-- Data under study follows --

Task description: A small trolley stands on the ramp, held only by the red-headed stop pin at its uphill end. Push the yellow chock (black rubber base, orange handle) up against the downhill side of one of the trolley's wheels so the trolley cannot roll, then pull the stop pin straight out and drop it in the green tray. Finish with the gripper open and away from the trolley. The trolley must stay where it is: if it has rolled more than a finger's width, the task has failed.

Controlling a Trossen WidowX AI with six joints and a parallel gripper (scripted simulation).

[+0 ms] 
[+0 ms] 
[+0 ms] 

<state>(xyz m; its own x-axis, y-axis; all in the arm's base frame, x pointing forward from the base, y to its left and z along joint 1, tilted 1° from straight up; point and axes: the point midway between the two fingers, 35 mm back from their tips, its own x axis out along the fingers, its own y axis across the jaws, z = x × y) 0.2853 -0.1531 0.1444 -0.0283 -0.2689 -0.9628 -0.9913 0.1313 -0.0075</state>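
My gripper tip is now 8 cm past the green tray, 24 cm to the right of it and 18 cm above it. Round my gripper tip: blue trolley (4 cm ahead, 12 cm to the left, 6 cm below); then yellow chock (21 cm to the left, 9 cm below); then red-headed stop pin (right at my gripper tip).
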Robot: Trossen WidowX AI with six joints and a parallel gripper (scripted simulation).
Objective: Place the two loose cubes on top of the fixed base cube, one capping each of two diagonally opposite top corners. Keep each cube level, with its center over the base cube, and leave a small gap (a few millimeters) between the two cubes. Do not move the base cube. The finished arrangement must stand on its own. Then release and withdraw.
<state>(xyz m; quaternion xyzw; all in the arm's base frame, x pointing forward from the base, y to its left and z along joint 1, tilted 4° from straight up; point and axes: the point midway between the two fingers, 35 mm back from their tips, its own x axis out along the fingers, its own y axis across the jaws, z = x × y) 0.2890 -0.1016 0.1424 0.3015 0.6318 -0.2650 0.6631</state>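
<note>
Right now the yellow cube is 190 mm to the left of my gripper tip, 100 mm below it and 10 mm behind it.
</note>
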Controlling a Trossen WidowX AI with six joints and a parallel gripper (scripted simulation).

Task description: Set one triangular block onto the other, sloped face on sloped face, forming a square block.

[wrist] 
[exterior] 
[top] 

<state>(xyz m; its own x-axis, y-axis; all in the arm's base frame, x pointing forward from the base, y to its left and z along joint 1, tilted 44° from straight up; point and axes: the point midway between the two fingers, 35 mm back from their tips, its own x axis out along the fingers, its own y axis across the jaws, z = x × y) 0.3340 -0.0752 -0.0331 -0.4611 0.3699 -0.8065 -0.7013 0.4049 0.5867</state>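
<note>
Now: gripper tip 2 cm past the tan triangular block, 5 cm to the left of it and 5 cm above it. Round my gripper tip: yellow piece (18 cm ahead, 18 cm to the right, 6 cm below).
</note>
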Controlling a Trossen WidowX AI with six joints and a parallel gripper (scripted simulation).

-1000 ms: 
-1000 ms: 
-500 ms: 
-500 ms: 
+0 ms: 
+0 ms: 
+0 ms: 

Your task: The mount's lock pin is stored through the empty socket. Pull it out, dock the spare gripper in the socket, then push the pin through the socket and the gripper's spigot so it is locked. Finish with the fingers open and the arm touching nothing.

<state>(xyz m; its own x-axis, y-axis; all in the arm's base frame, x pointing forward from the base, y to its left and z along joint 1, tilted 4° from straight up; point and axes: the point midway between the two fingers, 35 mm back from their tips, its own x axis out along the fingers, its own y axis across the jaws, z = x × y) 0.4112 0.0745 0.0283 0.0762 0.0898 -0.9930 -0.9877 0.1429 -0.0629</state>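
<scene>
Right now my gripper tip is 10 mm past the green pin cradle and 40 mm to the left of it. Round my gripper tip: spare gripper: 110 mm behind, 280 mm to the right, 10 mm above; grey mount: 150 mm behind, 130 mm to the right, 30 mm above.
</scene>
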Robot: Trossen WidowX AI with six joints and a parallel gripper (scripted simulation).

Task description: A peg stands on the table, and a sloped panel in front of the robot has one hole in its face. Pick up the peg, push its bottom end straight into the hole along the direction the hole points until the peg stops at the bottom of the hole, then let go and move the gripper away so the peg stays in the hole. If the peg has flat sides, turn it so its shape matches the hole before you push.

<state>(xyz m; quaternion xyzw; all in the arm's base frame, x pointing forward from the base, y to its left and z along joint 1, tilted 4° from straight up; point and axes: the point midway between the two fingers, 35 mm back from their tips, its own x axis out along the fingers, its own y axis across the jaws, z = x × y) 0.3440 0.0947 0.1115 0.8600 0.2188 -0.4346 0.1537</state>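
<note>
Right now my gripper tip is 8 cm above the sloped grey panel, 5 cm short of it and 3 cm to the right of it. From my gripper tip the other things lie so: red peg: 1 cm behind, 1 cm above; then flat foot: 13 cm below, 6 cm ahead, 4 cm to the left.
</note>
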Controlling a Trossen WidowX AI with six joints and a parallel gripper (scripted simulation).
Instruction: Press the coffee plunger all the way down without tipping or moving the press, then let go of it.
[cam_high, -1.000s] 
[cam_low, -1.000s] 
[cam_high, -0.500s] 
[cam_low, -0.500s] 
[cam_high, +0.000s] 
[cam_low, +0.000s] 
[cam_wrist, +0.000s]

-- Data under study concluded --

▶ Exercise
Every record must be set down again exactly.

▶ Solution to the problem
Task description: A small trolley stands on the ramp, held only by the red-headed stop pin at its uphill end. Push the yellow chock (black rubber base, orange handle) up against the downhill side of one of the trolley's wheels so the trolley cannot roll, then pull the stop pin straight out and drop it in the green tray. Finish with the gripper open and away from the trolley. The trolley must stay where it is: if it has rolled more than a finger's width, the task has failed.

Controlling a Trossen WidowX AI with six joints and a parallel gripper (scripted simulation).

[+0 ms] 
[+0 ms] 
[+0 ms] 

<state>(xyz m; its own x-axis, y-axis; all in the arm's base frame, x pointing forward from the base, y to its left and z along joint 1, tilted 1° from straight up; point and axes: the point midway between the two fingers, 35 mm back from their tips, its own x axis out along the fingers, its own y axis across the jaws, z = x × y) 0.2853 -0.1531 0.1444 -0.0283 -0.2689 -0.9628 -0.9913 0.1313 -0.0075</state>
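My gripper tip is now 8 cm past the green tray, 24 cm to the right of it and 18 cm above it. Round my gripper tip: blue trolley (4 cm ahead, 12 cm to the left, 6 cm below); then yellow chock (21 cm to the left, 9 cm below); then red-headed stop pin (right at my gripper tip).
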Robot: Trossen WidowX AI with six joints and a parallel gripper (scripted simulation).
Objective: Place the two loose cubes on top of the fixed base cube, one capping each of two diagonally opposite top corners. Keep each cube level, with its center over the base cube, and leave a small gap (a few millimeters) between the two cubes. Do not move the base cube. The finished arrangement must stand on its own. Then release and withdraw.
<state>(xyz m; quaternion xyzw; all in the arm's base frame, x pointing forward from the base, y to its left and z along joint 1, tilted 4° from straight up; point and axes: the point midway between the two fingers, 35 mm back from their tips, its own x axis out along the fingers, its own y axis across the jaws, z = x × y) 0.2890 -0.1016 0.1424 0.3015 0.6318 -0.2650 0.6631</state>
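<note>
Right now the yellow cube is 190 mm to the left of my gripper tip, 100 mm below it and 10 mm behind it.
</note>
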Controlling a Trossen WidowX AI with six joints and a parallel gripper (scripted simulation).

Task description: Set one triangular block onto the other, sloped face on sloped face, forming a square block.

[wrist] 
[exterior] 
[top] 

<state>(xyz m; its own x-axis, y-axis; all in the arm's base frame, x pointing forward from the base, y to its left and z along joint 1, tilted 44° from straight up; point and axes: the point midway between the two fingers, 35 mm back from their tips, its own x axis out along the fingers, its own y axis across the jaws, z = x × y) 0.3340 -0.0752 -0.0331 -0.4611 0.3699 -0.8065 -0.7013 0.4049 0.5867</state>
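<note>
Now: gripper tip 2 cm past the tan triangular block, 5 cm to the left of it and 5 cm above it. Round my gripper tip: yellow piece (18 cm ahead, 18 cm to the right, 6 cm below).
</note>
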Controlling a Trossen WidowX AI with six joints and a parallel gripper (scripted simulation).

-1000 ms: 
-1000 ms: 
-500 ms: 
-500 ms: 
+0 ms: 
+0 ms: 
+0 ms: 

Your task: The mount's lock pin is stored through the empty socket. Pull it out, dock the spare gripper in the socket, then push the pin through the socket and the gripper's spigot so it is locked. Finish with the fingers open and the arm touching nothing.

<state>(xyz m; its own x-axis, y-axis; all in the arm's base frame, x pointing forward from the base, y to its left and z along joint 1, tilted 4° from straight up; point and axes: the point midway between the two fingers, 35 mm back from their tips, its own x axis out along the fingers, its own y axis across the jaws, z = x × y) 0.4112 0.0745 0.0283 0.0762 0.0898 -0.9930 -0.9877 0.1429 -0.0629</state>
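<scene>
Right now my gripper tip is 10 mm past the green pin cradle and 40 mm to the left of it. Round my gripper tip: spare gripper: 110 mm behind, 280 mm to the right, 10 mm above; grey mount: 150 mm behind, 130 mm to the right, 30 mm above.
</scene>
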Robot: Trossen WidowX AI with six joints and a parallel gripper (scripted simulation).

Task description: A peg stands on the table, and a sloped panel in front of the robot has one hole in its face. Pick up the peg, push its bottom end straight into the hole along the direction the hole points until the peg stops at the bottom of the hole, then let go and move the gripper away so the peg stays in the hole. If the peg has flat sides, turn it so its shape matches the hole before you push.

<state>(xyz m; quaternion xyzw; all in the arm's base frame, x pointing forward from the base, y to its left and z along joint 1, tilted 4° from straight up; point and axes: the point midway between the two fingers, 35 mm back from their tips, its own x axis out along the fingers, its own y axis across the jaws, z = x × y) 0.3440 0.0947 0.1115 0.8600 0.2188 -0.4346 0.1537</state>
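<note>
Right now my gripper tip is 8 cm above the sloped grey panel, 5 cm short of it and 3 cm to the right of it. From my gripper tip the other things lie so: red peg: 1 cm behind, 1 cm above; then flat foot: 13 cm below, 6 cm ahead, 4 cm to the left.
</note>
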Controlling a Trossen WidowX AI with six joints and a parallel gripper (scripted simulation).
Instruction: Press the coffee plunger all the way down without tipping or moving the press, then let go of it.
[cam_high, -1.000s] 
[cam_low, -1.000s] 
[cam_high, -0.500s] 
[cam_low, -0.500s] 
[cam_high, +0.000s] 
[cam_low, +0.000s] 
[cam_wrist, +0.000s]

Work on this exercise is finished.